*YOUR INSTRUCTIONS*.
Among the entries that follow, the required portion opens with the line containing "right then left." and closes with the line containing "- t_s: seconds". Give that portion again exactly, and nothing else.

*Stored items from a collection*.
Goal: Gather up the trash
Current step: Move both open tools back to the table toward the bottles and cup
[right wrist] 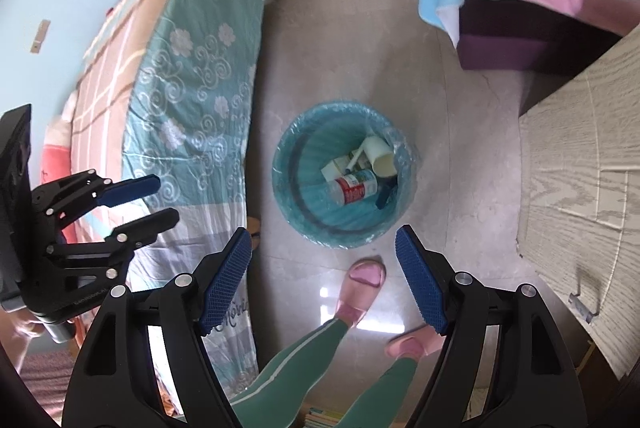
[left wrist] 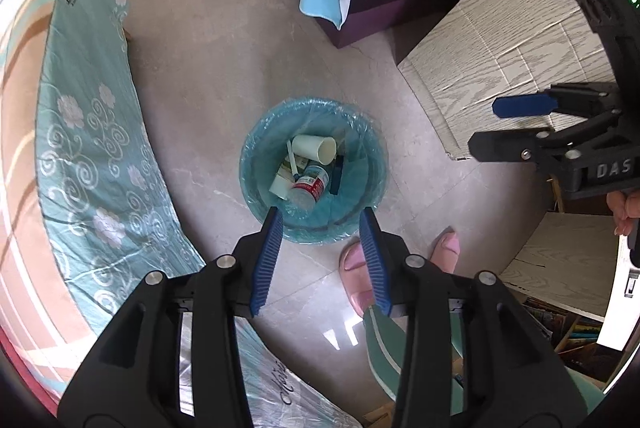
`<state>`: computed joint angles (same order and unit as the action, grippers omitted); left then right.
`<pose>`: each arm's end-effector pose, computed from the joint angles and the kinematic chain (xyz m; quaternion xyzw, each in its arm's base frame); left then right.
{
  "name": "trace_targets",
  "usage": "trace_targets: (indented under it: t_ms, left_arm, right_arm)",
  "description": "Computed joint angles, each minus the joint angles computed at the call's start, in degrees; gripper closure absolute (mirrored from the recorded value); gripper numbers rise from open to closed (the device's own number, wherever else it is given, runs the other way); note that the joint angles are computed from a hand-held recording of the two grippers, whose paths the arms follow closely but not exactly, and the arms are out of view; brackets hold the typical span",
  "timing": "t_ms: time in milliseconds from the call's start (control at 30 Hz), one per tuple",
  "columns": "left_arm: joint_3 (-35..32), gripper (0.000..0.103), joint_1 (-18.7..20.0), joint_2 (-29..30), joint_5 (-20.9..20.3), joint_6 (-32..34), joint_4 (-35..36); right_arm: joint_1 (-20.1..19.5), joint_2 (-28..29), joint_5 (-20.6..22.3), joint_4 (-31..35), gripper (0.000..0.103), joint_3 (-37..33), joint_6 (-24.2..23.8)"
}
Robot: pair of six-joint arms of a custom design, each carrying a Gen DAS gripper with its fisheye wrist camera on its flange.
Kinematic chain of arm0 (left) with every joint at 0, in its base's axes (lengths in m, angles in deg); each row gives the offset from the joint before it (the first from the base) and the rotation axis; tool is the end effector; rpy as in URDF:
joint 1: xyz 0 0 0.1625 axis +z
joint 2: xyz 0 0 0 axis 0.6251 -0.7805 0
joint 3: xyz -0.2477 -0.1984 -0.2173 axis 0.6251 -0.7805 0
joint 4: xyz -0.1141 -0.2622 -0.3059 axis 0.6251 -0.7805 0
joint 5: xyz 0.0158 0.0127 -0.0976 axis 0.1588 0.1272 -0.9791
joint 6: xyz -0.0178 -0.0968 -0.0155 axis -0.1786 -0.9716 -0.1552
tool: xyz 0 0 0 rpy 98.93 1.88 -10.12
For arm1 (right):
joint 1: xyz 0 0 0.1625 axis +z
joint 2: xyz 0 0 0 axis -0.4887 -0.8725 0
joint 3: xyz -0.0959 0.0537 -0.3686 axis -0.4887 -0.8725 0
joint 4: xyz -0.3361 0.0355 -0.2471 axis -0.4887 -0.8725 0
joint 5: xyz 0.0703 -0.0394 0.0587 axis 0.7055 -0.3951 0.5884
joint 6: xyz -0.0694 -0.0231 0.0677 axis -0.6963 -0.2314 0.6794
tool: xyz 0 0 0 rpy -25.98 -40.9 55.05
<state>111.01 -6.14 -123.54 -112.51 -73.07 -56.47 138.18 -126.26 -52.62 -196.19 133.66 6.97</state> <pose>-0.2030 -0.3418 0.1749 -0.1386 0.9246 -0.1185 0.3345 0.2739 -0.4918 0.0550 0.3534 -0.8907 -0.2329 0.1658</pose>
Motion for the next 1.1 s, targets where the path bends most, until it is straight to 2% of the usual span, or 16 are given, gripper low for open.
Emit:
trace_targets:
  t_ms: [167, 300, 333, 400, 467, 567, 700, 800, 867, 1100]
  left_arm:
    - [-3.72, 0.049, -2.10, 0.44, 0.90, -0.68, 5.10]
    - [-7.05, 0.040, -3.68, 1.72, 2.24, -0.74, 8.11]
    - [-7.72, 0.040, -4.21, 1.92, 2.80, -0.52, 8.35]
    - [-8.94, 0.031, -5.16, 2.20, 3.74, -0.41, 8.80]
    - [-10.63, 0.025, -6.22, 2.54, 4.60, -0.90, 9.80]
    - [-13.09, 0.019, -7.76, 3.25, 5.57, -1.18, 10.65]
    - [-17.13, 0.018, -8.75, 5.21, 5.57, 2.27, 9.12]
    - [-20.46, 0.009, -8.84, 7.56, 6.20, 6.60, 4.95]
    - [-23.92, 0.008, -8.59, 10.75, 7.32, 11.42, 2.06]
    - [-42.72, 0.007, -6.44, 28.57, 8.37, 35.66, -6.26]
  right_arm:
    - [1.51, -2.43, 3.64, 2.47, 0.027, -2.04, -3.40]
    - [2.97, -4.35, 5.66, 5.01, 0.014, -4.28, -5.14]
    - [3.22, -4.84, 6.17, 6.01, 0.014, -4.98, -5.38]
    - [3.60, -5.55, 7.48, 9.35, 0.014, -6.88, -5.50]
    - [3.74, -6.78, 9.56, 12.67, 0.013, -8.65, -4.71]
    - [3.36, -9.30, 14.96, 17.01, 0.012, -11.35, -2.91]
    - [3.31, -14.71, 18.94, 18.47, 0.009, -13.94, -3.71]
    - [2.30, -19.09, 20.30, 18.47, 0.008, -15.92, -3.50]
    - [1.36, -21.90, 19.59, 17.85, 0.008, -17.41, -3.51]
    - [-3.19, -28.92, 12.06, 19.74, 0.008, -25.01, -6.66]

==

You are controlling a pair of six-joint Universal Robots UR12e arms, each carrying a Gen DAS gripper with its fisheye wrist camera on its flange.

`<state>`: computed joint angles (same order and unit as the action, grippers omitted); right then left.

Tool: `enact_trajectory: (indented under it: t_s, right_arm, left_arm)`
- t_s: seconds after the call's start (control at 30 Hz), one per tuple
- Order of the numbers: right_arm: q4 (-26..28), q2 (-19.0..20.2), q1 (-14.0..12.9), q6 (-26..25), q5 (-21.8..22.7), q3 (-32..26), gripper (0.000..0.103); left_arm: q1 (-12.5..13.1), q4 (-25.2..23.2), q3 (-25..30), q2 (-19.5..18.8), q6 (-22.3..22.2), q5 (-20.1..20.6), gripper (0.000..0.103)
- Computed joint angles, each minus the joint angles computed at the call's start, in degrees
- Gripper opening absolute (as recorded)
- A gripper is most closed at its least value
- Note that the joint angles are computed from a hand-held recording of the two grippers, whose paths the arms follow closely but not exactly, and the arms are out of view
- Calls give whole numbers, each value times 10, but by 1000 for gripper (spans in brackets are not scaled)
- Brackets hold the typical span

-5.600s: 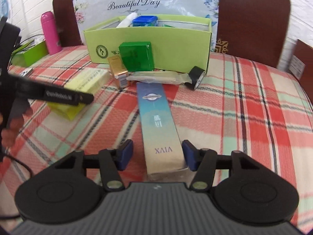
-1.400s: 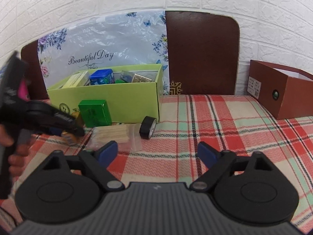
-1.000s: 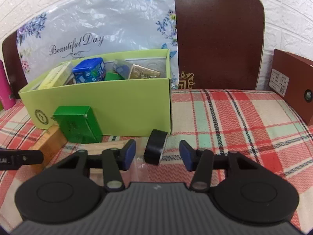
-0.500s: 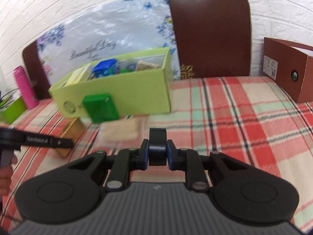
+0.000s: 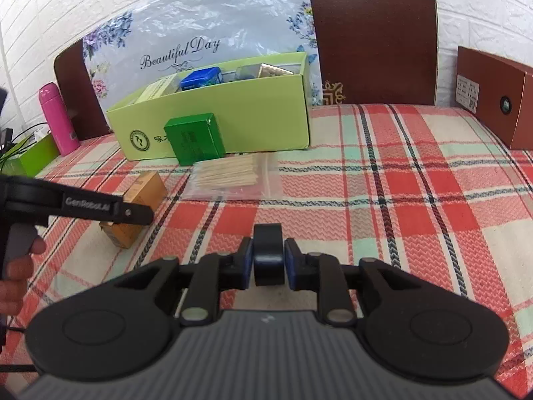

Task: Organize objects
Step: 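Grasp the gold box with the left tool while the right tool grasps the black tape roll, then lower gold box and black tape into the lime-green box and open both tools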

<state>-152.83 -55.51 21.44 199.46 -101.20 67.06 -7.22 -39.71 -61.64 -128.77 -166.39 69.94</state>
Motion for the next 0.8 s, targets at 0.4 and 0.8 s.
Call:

*SOLVED EXERCISE*.
`<state>`: computed joint angles (same order and unit as the action, grippers omitted); right then left.

Tool: `enact_trajectory: (indented under it: t_s, right_arm, left_arm)`
- t_s: seconds after the call's start (control at 30 Hz), one per tuple

Nothing further is required by the exercise.